Goal of the exercise:
Where a record contains a picture, omit the picture and repeat the rest exactly.
━━━━━ Available records ━━━━━
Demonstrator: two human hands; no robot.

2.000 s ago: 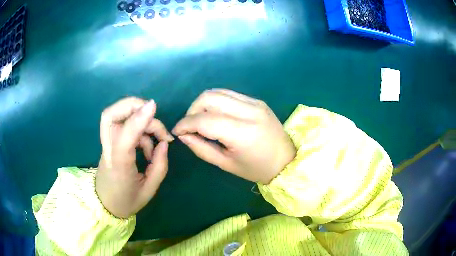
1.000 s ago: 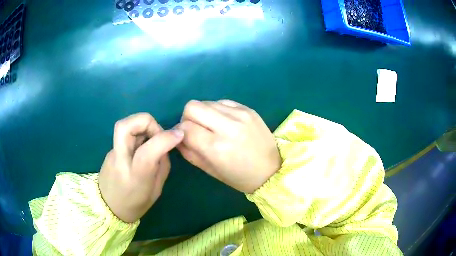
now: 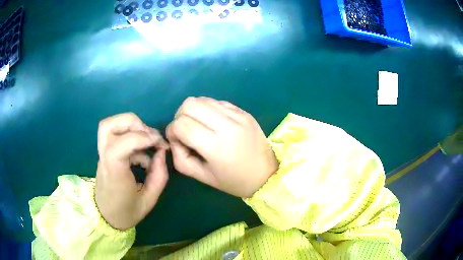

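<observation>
My left hand (image 3: 131, 170) and my right hand (image 3: 219, 146) are held close together above the green bench, left of the picture's middle. The thumb and index finger of each hand are brought together, and the fingertips of the two hands nearly meet. Anything between the fingertips is too small or too blurred to tell. Both hands come out of yellow striped sleeves with gathered cuffs.
A blue bin (image 3: 332, 23) of small dark pieces stands at the upper right. A white square wipe (image 3: 388, 88) lies below it. A clear sheet with black rings (image 3: 161, 15) lies at the top. A darker ring sheet (image 3: 10, 38) is at the far left.
The fingertips came together and overlapped one second ago; now they are slightly apart again. Both hands have shifted a little to the left. The bin and wipe also appear slightly further left.
</observation>
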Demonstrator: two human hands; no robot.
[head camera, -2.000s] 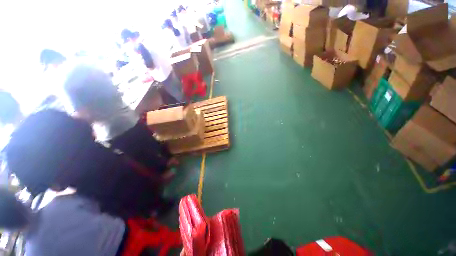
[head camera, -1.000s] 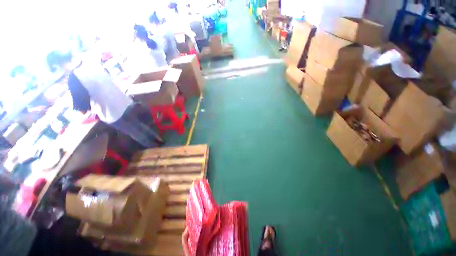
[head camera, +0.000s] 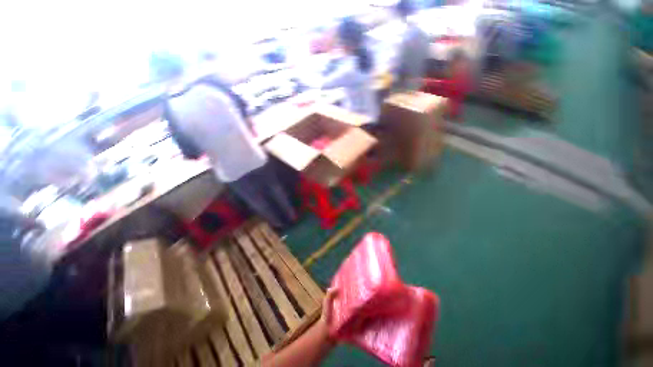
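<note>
A shiny red bubble-wrap bundle, in two thick folded parts, is at the bottom centre, above the floor. My left hand holds it at its left edge. The bare forearm comes from the bottom edge, and most fingers are hidden by the bundle. My right hand cannot be made out. A tiny pale and dark patch shows below the bundle's lower right corner, too small to name.
A wooden pallet with a taped carton lies at lower left. An open carton sits on a red stool. A person bends at the bench. A closed carton stands beyond. Green floor runs right.
The view has swung left, so the bench side and pallet fill more of it and the right-hand carton stacks have mostly left it. The bundle is tilted and higher; my left hand and forearm now show.
</note>
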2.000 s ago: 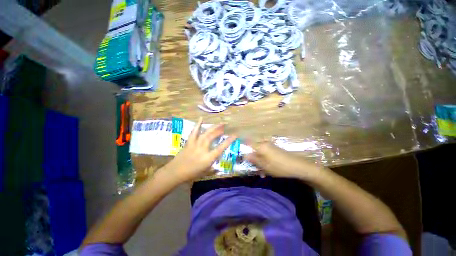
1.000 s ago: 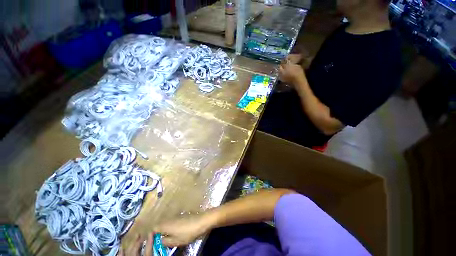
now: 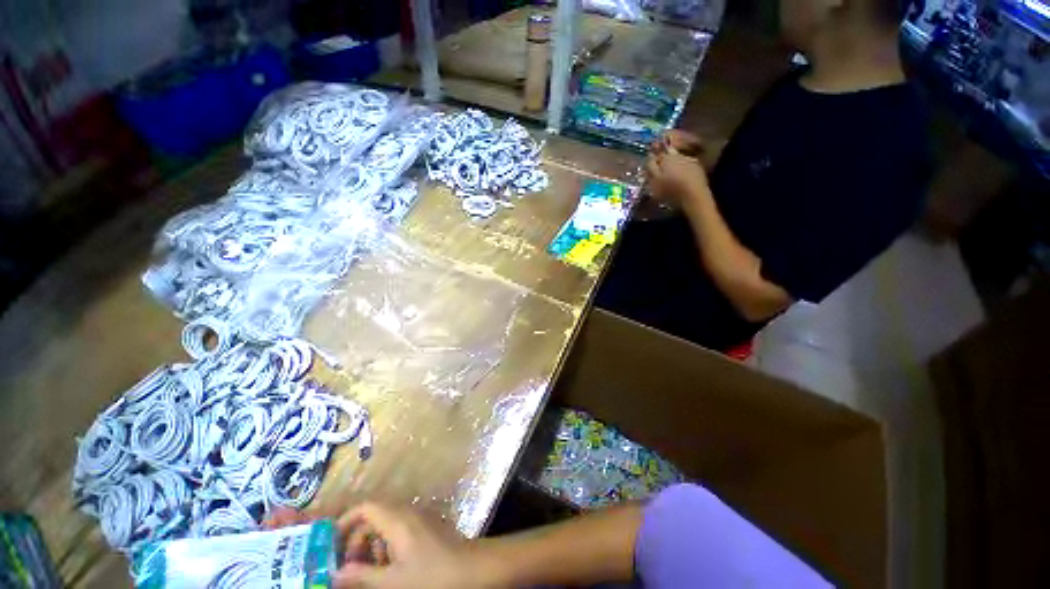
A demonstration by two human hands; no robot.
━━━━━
Answer box:
Demonstrator: two human hands; no robot.

2.000 s ago: 
1.000 s ago: 
now: 

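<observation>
My left hand (image 3: 131, 170) and my right hand (image 3: 219, 146) are held close together above the green bench, left of the picture's middle. The thumb and index finger of each hand are brought together, and the fingertips of the two hands nearly meet. Anything between the fingertips is too small or too blurred to tell. Both hands come out of yellow striped sleeves with gathered cuffs.
A blue bin (image 3: 332, 23) of small dark pieces stands at the upper right. A white square wipe (image 3: 388, 88) lies below it. A clear sheet with black rings (image 3: 161, 15) lies at the top. A darker ring sheet (image 3: 10, 38) is at the far left.
The fingertips came together and overlapped one second ago; now they are slightly apart again. Both hands have shifted a little to the left. The bin and wipe also appear slightly further left.
</observation>
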Demonstrator: two human hands; no robot.
[head camera, -2.000s] 
[head camera, -1.000s] 
[head camera, +0.000s] 
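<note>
A shiny red bubble-wrap bundle, in two thick folded parts, is at the bottom centre, above the floor. My left hand holds it at its left edge. The bare forearm comes from the bottom edge, and most fingers are hidden by the bundle. My right hand cannot be made out. A tiny pale and dark patch shows below the bundle's lower right corner, too small to name.
A wooden pallet with a taped carton lies at lower left. An open carton sits on a red stool. A person bends at the bench. A closed carton stands beyond. Green floor runs right.
The view has swung left, so the bench side and pallet fill more of it and the right-hand carton stacks have mostly left it. The bundle is tilted and higher; my left hand and forearm now show.
</note>
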2.000 s ago: 
1.000 s ago: 
now: 
A demonstration by two human hands; no robot.

No more work remains on this exercise.